What needs to be done
Repeat every entry below exactly.
** Opening Supplied data block **
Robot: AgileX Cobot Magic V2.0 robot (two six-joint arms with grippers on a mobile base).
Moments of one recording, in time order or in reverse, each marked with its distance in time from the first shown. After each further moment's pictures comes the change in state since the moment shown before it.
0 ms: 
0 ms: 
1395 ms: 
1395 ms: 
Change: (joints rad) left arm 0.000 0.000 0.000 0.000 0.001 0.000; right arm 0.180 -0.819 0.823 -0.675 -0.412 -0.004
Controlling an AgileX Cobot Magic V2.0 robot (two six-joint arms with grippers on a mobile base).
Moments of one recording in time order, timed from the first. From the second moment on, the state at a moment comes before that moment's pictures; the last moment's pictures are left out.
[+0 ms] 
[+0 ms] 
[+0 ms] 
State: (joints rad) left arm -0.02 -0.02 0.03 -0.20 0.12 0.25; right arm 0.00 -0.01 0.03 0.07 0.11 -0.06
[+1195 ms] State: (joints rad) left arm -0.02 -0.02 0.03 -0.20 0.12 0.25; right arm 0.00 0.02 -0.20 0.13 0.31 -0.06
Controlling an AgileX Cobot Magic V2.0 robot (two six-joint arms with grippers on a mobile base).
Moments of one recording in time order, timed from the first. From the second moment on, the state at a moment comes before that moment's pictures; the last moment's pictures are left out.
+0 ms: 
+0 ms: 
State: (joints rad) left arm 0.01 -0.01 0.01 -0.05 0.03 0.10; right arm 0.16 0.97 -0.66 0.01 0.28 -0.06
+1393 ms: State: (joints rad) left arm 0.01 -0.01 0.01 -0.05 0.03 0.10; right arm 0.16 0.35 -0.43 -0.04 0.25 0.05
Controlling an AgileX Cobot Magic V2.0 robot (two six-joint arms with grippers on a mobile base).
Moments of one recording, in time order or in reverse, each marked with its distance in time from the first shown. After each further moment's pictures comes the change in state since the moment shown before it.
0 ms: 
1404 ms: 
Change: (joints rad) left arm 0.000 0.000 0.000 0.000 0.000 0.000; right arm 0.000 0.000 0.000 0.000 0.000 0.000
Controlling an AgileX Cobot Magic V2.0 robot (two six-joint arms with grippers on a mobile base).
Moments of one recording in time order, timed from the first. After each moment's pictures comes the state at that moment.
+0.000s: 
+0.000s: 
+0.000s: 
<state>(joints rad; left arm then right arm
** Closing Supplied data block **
Your response
Robot: AgileX Cobot Magic V2.0 robot (two six-joint arms with grippers on a mobile base).
Moments of one recording, in time order or in reverse, each marked with its distance in time from the first shown. After each further moment's pictures comes the change in state since the moment shown before it.
0 ms: 
0 ms: 
1395 ms: 
1395 ms: 
Change: (joints rad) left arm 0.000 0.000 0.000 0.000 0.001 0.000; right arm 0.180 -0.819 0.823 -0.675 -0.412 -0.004
Controlling an AgileX Cobot Magic V2.0 robot (two six-joint arms with grippers on a mobile base).
Moments of one recording in time order, timed from the first. From the second moment on, the state at a moment comes before that moment's pictures; the last moment's pictures are left out.
[+0 ms] 
[+0 ms] 
[+0 ms] 
State: (joints rad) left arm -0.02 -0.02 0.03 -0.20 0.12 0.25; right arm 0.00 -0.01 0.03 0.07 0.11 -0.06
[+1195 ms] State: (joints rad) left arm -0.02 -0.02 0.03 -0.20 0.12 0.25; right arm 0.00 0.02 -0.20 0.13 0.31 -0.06
Controlling an AgileX Cobot Magic V2.0 robot (two six-joint arms with grippers on a mobile base).
Moments of one recording in time order, timed from the first. From the second moment on, the state at a moment comes before that moment's pictures; the last moment's pictures are left out.
+0 ms: 
+0 ms: 
State: (joints rad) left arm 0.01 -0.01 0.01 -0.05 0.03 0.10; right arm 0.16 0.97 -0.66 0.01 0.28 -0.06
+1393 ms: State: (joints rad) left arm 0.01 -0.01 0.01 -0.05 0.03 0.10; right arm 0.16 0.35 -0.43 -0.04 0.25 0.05
Controlling an AgileX Cobot Magic V2.0 robot (two six-joint arms with grippers on a mobile base).
Moments of one recording, in time order or in reverse, each marked with its distance in time from the first shown. After each further moment's pictures comes the change in state since the moment shown before it.
0 ms: 
1404 ms: 
Change: (joints rad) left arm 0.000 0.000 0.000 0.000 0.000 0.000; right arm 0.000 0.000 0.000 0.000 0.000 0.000
Controlling an AgileX Cobot Magic V2.0 robot (two six-joint arms with grippers on a mobile base).
Moments of one recording in time order, timed from the first. After each moment's pictures comes the state at that moment.
+0.000s: 
+0.000s: 
+0.000s: 
<state>(joints rad; left arm then right arm

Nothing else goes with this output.